Pourquoi cette inspiration fonctionne si bien dans Illusion céleste
Des décors qui racontent autant que les personnages
Si l’influence de The Last of Us est assumée, elle ne réduit pas Illusion céleste à un simple hommage. Au contraire, elle enrichit l’anime en donnant une profondeur supplémentaire à ses environnements. Le spectateur comprend très vite que chaque ruine, chaque bâtiment, chaque route abandonnée porte les traces d’un passé que la série ne montre pas frontalement.
Ce refus de tout expliquer, couplé à une direction artistique très travaillée, crée un sentiment de mystère constant. On sent que le monde d’Illusion céleste a une histoire, mais celle-ci est fragmentée, cachée entre les lignes, comme dans les meilleurs récits post apocalyptiques.

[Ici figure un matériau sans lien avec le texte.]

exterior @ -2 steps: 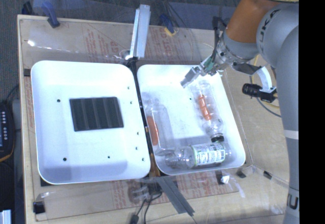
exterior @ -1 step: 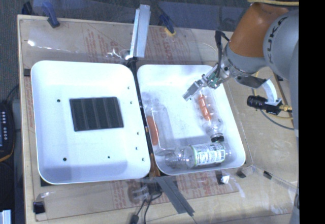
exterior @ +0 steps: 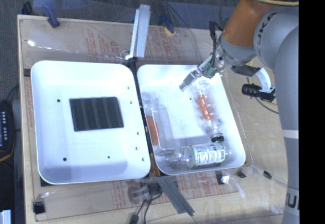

Des personnages au cœur du récit
L’autre force d’Illusion céleste, comme The Last of Us, réside dans sa capacité à recentrer l’histoire sur ses personnages. Les scènes les plus marquantes ne sont pas forcément celles où les monstres attaquent, mais celles où Maru et Kiruko discutent, doutent, se disputent ou se confient.
La série aborde en creux des thèmes comme :
- la construction de soi dans un monde brisé,
- la question du corps et de l’identité,
- la culpabilité, le trauma et la résilience,
- le poids des souvenirs et des promesses.
En cela, Illusion céleste ne se contente pas de reprendre la grammaire visuelle de The Last of Us. Elle s’en sert comme d’un socle pour explorer ses propres thèmes, profondément ancrés dans la sensibilité de Masakazu Ishiguro et dans la tradition de l’animation japonaise.
Vers une saison 2 d’Illusion céleste ?
Un manga encore en cours
Le manga Illusion céleste est toujours en cours de publication, ce qui explique pourquoi l’anime s’arrête à un moment charnière de l’histoire. La première saison adapte une partie des volumes disponibles, tout en ménageant suffisamment de marge pour une suite.
Tant que Masakazu Ishiguro n’aura pas avancé suffisamment dans son récit, une saison 2 complète restera délicate à produire. Mais au vu du succès critique et public de la première saison, il serait surprenant que la série en reste là.
Ce que les fans peuvent espérer
Si une saison 2 voit le jour, elle pourrait approfondir plusieurs éléments laissés en suspens :
- le lien précis entre Maru et les enfants du paradis,
- la véritable nature de la catastrophe qui a ravagé le monde,
- le rôle exact des créatures monstrueuses,
- le destin de Kiruko et la façon dont son passé continue de la hanter.
Dans tous les cas, on peut s’attendre à ce que la série continue de jouer sur ce mélange unique de tension, de mystère et d’émotion, avec une direction artistique toujours marquée par cette inspiration venue de The Last of Us, mais désormais pleinement intégrée à l’identité d’Illusion céleste.
Conclusion : Illusion céleste, un pont entre anime et jeu vidéo
Illusion céleste n’est pas simplement « un anime inspiré par The Last of Us ». C’est une œuvre à part entière, qui s’inscrit dans la lignée des grands récits post apocalyptiques tout en apportant une sensibilité proprement japonaise et une réflexion profonde sur l’enfance, l’identité et l’espoir.
Le fait que son réalisateur, Hirotaka Mori, revendique ouvertement l’influence du jeu de Naughty Dog montre à quel point les frontières entre médias se sont estompées. Aujourd’hui, un anime comme Illusion céleste peut dialoguer avec un jeu vidéo comme The Last of Us, emprunter certains de ses codes visuels, puis les tordre pour raconter une histoire nouvelle.
Pour les fans de récits post apocalyptiques, Illusion céleste est donc bien plus qu’un simple « meilleur anime de 2023 ». C’est une œuvre charnière, à la croisée des influences, qui prouve qu’un manga, un anime et un jeu vidéo peuvent se répondre et se nourrir mutuellement, tout en continuant à surprendre et à émouvoir.